You can also add thyme, parsley, cloves etc based on your personal taste. Be careful though of adding too much salt or you will regret it later.

It seems people disagree on how long you can store it but it seems 1 month in the freezer is fine and perhaps up to 3 will be okay.

Do you make your own stock? What flavors do you add?

3 Comments leave one →
  1. February 19, 2009 7:48 am

    I love making my own stock. I always add thyme (which I keep a pot of in the kitchen window). I also add onions, celery, carrots, bay leaf, garlic and a few peppercorns (a whole clove is also good). I usually leave the salting to the final recipe I’m using the stock in.
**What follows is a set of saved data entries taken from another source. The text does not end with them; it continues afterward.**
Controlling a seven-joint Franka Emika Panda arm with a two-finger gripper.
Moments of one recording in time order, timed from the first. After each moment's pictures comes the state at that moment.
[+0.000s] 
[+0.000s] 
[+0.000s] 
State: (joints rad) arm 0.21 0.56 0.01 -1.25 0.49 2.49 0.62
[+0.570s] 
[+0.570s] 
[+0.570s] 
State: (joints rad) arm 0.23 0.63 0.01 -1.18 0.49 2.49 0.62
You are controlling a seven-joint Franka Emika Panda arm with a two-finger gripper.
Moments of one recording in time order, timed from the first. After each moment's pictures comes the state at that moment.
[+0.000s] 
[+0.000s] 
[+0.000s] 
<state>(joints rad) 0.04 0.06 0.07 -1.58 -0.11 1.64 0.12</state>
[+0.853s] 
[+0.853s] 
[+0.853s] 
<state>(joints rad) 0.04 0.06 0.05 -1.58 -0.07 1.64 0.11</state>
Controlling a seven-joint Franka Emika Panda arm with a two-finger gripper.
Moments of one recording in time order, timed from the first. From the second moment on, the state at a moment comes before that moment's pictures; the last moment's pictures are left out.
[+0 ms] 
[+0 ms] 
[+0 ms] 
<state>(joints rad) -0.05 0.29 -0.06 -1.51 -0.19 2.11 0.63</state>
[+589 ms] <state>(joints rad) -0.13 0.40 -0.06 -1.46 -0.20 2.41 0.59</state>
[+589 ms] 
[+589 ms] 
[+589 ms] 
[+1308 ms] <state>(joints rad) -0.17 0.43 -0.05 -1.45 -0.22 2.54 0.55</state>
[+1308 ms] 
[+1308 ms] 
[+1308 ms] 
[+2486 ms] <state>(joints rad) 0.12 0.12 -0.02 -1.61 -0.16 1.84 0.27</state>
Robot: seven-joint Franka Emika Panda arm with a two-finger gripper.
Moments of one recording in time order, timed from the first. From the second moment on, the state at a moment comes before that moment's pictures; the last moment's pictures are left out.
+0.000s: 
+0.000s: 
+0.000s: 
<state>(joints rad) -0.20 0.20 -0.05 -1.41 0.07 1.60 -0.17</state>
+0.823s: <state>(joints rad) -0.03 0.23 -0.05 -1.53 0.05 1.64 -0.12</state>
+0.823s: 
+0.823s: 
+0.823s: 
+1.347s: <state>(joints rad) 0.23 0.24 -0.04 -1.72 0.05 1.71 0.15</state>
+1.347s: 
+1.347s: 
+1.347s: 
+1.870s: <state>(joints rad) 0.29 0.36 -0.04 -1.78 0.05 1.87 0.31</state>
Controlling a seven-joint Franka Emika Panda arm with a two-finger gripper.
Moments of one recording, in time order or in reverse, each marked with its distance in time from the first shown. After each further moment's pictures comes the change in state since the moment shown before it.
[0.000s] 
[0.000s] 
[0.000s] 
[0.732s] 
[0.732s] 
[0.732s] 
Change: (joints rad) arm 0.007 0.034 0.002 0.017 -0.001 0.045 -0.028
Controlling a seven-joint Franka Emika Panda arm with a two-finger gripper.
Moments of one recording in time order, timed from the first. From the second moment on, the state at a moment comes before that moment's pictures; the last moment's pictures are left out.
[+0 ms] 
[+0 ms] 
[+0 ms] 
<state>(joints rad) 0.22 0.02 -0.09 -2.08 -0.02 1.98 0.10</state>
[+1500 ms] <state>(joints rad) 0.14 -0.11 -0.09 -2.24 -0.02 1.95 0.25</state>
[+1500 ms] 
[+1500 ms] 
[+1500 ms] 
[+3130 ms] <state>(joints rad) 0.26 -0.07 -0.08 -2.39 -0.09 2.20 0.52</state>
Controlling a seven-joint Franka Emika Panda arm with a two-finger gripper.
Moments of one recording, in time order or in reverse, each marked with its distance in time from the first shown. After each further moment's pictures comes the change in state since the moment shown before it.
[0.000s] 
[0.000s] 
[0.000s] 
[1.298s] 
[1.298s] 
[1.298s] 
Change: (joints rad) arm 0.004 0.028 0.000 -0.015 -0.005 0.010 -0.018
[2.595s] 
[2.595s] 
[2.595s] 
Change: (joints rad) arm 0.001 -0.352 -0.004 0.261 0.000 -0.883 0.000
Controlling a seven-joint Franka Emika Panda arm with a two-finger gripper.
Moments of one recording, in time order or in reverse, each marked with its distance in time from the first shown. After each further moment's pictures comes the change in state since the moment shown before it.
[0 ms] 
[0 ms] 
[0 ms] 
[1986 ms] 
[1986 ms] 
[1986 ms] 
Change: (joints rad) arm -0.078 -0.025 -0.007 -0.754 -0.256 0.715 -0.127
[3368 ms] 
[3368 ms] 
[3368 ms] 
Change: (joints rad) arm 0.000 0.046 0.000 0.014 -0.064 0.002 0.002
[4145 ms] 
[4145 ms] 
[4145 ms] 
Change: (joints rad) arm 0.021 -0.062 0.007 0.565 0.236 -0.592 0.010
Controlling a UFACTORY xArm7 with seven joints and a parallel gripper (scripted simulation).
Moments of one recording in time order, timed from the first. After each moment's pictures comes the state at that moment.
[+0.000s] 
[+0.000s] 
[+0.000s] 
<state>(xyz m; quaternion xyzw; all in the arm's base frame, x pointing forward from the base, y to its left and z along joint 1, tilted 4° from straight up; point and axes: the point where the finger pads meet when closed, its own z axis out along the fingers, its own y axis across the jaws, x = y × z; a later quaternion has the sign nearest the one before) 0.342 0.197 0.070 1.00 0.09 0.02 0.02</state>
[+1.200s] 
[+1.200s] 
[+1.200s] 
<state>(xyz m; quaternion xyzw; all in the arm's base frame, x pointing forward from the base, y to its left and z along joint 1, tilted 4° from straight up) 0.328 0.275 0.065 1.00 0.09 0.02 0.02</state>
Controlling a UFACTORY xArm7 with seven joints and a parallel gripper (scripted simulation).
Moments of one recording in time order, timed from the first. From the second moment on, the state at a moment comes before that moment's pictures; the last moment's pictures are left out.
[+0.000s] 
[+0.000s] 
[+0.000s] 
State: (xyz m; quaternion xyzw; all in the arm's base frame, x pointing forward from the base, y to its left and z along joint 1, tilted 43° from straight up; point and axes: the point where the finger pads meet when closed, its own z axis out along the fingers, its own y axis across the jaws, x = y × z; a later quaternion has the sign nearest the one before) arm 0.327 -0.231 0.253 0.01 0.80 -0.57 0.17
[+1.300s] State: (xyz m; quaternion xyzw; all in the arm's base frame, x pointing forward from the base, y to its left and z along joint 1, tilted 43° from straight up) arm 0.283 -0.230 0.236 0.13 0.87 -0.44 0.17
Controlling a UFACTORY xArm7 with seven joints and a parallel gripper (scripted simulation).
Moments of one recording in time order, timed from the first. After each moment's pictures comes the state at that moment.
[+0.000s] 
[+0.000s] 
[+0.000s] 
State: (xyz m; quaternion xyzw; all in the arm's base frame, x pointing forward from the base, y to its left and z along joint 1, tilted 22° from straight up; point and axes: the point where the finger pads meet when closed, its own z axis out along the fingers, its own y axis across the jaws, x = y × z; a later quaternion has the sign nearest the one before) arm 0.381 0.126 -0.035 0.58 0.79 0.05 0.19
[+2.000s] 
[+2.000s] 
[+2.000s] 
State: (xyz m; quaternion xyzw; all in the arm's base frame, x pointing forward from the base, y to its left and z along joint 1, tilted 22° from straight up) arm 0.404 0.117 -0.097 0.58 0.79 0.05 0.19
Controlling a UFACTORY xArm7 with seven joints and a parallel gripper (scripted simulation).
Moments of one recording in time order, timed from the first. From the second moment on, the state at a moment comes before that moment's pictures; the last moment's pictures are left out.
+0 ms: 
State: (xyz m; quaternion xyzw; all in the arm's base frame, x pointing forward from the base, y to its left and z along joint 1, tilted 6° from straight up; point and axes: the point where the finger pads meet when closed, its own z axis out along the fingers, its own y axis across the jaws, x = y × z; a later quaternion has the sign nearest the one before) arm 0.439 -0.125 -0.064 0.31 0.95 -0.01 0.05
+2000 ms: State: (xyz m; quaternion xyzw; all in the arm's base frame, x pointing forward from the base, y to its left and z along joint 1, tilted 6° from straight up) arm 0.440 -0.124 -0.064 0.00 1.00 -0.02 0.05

    I keep mine in the freezer usually, sometimes I can it. It keeps for quite a while in the freezer (although I use glass containers which helps it keep longer).

  2. Una permalink
    February 19, 2009 12:40 pm

    I do this every time I roast a chicken, or turkey, or, just recently, a goose. Taking the meat off the bone is much, much easier when things are warm – don’t refrigerate your bird carcase, thinking you’ll get to it tomorrow. If I am using chicken pieces, rather than a picked over carcase, I will simmer them until cooked, but not over cooked, remove them from the pot, allow to cool a bit, remove the meat (for soup, salad, whatever), and return the bones to the pot to continue cooking. A large slow cooker is ideal for making stock.